|bit of a "duh" moment|
bit of a "duh" moment
Sep. 18th, 2007 @ 07:15 am
I just realized something, which I feel now that I always should have known.
I used to think I was "just a pedant" and that the fact that I find it funny to play the "straight man" to jokes and take things literally even when they are meant metaphorically was an odd quirk of mine, just a sort of social problem.
Like yesterday afternoon, I was having a bit of discussion with my co-worker (distinctly not a cow-orker) about whether a variation of a scavenger hunt which involves photographing things could properly be called scavenging. Too much literalism, right?*
However, this morning I realized, for no particular reason, that a fairly serviceable definition of my job is to take the vague things people say they want, and express them literally. Which is when I said, "duh". My pedantry and my quirky sense of humor are just by-products of the kind of thinking that makes me good at my job. Or maybe they're causes rather than effects, but, either way, they're not so confusing now that I see how tightly integrated they are with the rest of me. Which has the great psychological benefit that now I feel less embarrassed about some discussions I've had, such as the one yesterday :).
* Incidentally, I conceded the argument based on the fact that somewhere along the line, "scavenger hunt" become merely etymologically related to the word "scavenge" but had a meaning of its own. He also demonstrated that the dictionary definition of "scavenge" involved the collection of worthless "objects" and said "digital pictures are objects," which I could argue against, but didn't choose to since I had already lost on another front.
|Date:||September 18th, 2007 03:42 pm (UTC)|| |
People only care about communicating, not technical definitions of words as they happened to be written down by Webster 100 years ago. People understand that when I say "photo scavenger hunt" it means "photos of scavenged objects" and not "scavenging for photos", so I could care less if you can't get a combination of definitions from the dictionary to mean what I intend. After my use of the words becomes common enough, the definitions are what will change
Similarly, no one cares if the definition of "object" references a "material thing". Especially us OOPL programmers, but pretty much the general public, at this point. Abstraction and metaphor are some of human's greatest talents.
Pedantry is exhausting, and I know you're smart enough to be able to separate your natural work talents from your social talents, and social enough to find something more interesting to talk about.
|Date:||September 18th, 2007 04:40 pm (UTC)|| |
I really wish more people would get this. The definition of a word is what we agree for it to be.

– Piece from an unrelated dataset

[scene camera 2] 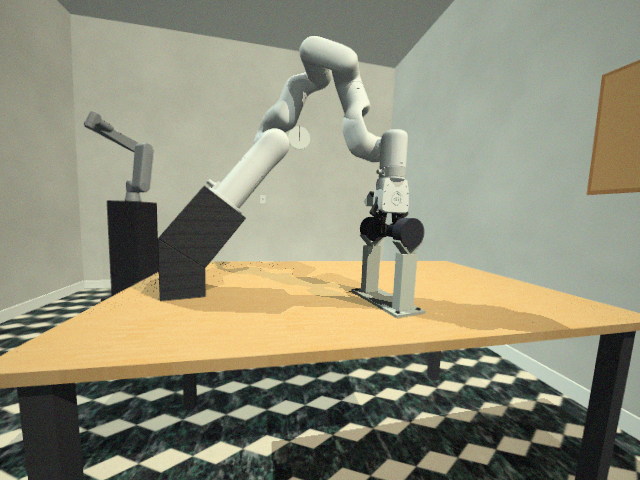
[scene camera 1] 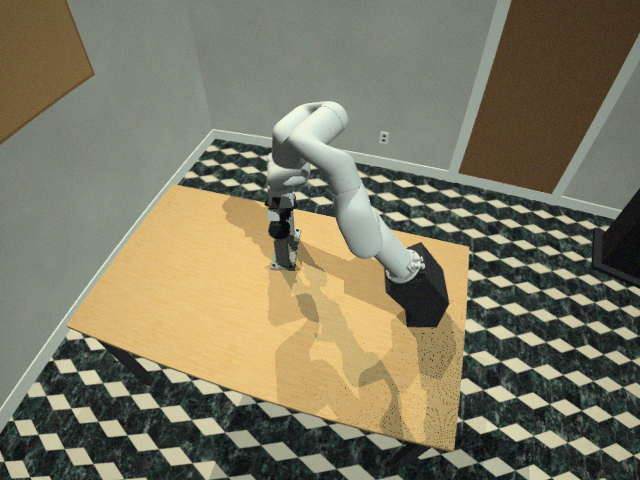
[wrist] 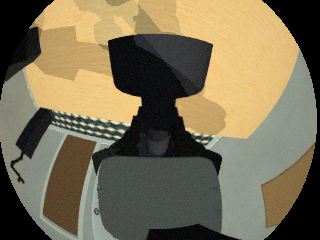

|Date:||September 18th, 2007 04:24 pm (UTC)|| |
another venue where painful literalism and pedanticism is a boon (and which tends to pay a hell of a lot better than bitflipping) is lawyership
of course you have to interact with lawyers all day long and that's corrosive to the soul
|Date:||September 18th, 2007 07:34 pm (UTC)|| |
but that doesn't mean..
you can't fight back when you think a word is being misused. Obviously 20 years ago 'scavenger hunt' didn't mean "taking digital pictures of items." One could argue, though I didn't, that it was inappropriate use of the word and should be stopped.
Re: but that doesn't mean..
I take lexicat's point about language evolution, but if you always have a subjective view of definitions of words, then doesn't that mean language can evolve too rapidly to keep people communicating?
well. I had to erase some of this post when I answered my own question differently than I thought when I hit "reply":
much of language history existed before dictionaries and grammar references, and so we have ample historical evidence suggesting the answer to my question is "no".